Homologous overexpression of RfaH in E. coli K4 improves the production of chondroitin-like capsular polysaccharide

Abstract

Background: Glycosaminoglycans, such as hyaluronic acid, heparin, and chondroitin sulfate, are among the top ranked products in industrial biotechnology for biomedical applications, with a growing world market of billion dollars per year. Recently a remarkable progress has been made in the development of tailor-made strains as sources for the manufacturing of such products. The genetic modification of E. coli K4, a natural producer of chondroitin sulfate precursor, is challenging considering the lack of detailed information on its genome, as well as its mobilome. Chondroitin sulfate is currently used as nutraceutical for the treatment of osteoarthritis, and several new therapeutic applications, spanning from the development of skin substitutes to live attenuated vaccines, are under evaluation.

Results: E. coli K4 was used as host for the overexpression of RfaH, a positive regulator that controls expression of the polysaccharide biosynthesis genes and other genes necessary for the virulence of E. coli K4. Various engineering strategies were compared to investigate different types of expression systems (plasmid vs integrative cassettes) and integration sites (genome vs endogenous mobile element). All strains analysed in shake flasks on different media showed a capsular polysaccharide production improved by 40 to 140%, compared to the wild type, with respect to the final product titer. A DO-stat fed-batch process on the 2L scale was also developed for the best performing integrative strain, EcK4r3, yielding 5.3 g ∙ L(-1) of K4 polysaccharide. The effect of rfaH overexpression in EcK4r3 affected the production of lipopolysaccharide and the expression of genes involved in the polysaccharide biosynthesis pathway (kfoC and kfoA), as expected. An alteration of cellular metabolism was revealed by changes of intracellular pools of UDP-sugars which are used as precursors for polysaccharide biosynthesis.
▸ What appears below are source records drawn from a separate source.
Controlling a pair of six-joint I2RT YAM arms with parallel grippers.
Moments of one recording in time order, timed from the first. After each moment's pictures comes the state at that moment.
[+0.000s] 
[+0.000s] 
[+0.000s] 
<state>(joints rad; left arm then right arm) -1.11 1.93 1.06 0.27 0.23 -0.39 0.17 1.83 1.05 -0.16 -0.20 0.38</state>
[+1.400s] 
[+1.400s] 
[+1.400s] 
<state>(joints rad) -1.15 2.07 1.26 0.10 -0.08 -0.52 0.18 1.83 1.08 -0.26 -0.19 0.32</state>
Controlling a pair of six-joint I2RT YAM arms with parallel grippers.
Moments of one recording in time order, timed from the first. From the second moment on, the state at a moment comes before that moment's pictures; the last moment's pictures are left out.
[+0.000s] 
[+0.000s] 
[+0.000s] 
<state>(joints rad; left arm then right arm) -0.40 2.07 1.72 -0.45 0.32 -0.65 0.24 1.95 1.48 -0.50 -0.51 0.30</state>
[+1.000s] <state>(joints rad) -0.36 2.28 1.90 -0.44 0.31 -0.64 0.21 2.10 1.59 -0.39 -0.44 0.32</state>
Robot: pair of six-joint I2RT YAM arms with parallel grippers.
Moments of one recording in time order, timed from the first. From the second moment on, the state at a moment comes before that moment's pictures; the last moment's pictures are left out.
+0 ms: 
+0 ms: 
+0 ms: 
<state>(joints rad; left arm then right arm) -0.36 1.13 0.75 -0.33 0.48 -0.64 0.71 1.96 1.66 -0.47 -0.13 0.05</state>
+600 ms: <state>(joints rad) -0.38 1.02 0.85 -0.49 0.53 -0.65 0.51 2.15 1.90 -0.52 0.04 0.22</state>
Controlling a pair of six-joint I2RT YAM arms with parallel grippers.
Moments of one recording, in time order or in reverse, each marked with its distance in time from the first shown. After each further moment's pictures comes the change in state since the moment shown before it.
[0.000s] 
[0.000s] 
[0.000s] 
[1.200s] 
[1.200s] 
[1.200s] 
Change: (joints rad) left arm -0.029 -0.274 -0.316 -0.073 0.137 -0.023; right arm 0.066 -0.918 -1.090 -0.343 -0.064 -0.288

Conclusions: The present study describes the identification of a gene target and the application of a successful metabolic engineering strategy to the unconventional host E. coli K4 demonstrating the feasibility of using the recombinant strain as stable cell factory for further process implementations.

Figure 1

Analysis of rfaH, kfoC and kfoA gene expression in E.coli K4 and EcK4r3 in shake flask experiments. Histogram representing the fold overexpression of the genes under investigation in the recombinant strain EcK4r3 compared to the wild type E.coli K4.

Figure 2

Time course of 24h batch fermentations on the control medium: comparison of strains EcK4r1 and EcK4r3. (a) Production of biomass and K4 CPS (b) Consumption of glycerol and production of total acids throughout the process.

Figure 3

Production of K4 CPS in 2L DO-Stat fed-batch experiments. Time course of biomass, polysaccharide production and residual glucose.

Figure 4

Relative changes of K4 CPS, biomass, and yields on different media for EcK4r3 and E.coli K4 (wt). Percentages in boxes with the same grey tone are referred to the combination of strain and medium indicated with ref (equal to 100%). Abbreviations: Glu (Glucose), Gly (Glycerol), Ye (Yeast extract).

Figure 5

General overview on the effect of inserting additional copies of rfaH in E.coli K4. It shows that overexpression of rfaH leads to higher production of capsular polysaccharide that is probably due to an increase of expression of the genes belonging to region 2; in particular the mRNA levels of kfoA and kfoC were analysed in this study. The figure also indicates that rfaH overexpression increases lipopolysaccharide production.

Figure 6

Schematic representation of the integration cassette used for the construction of EcK4r1 and EcK4r3.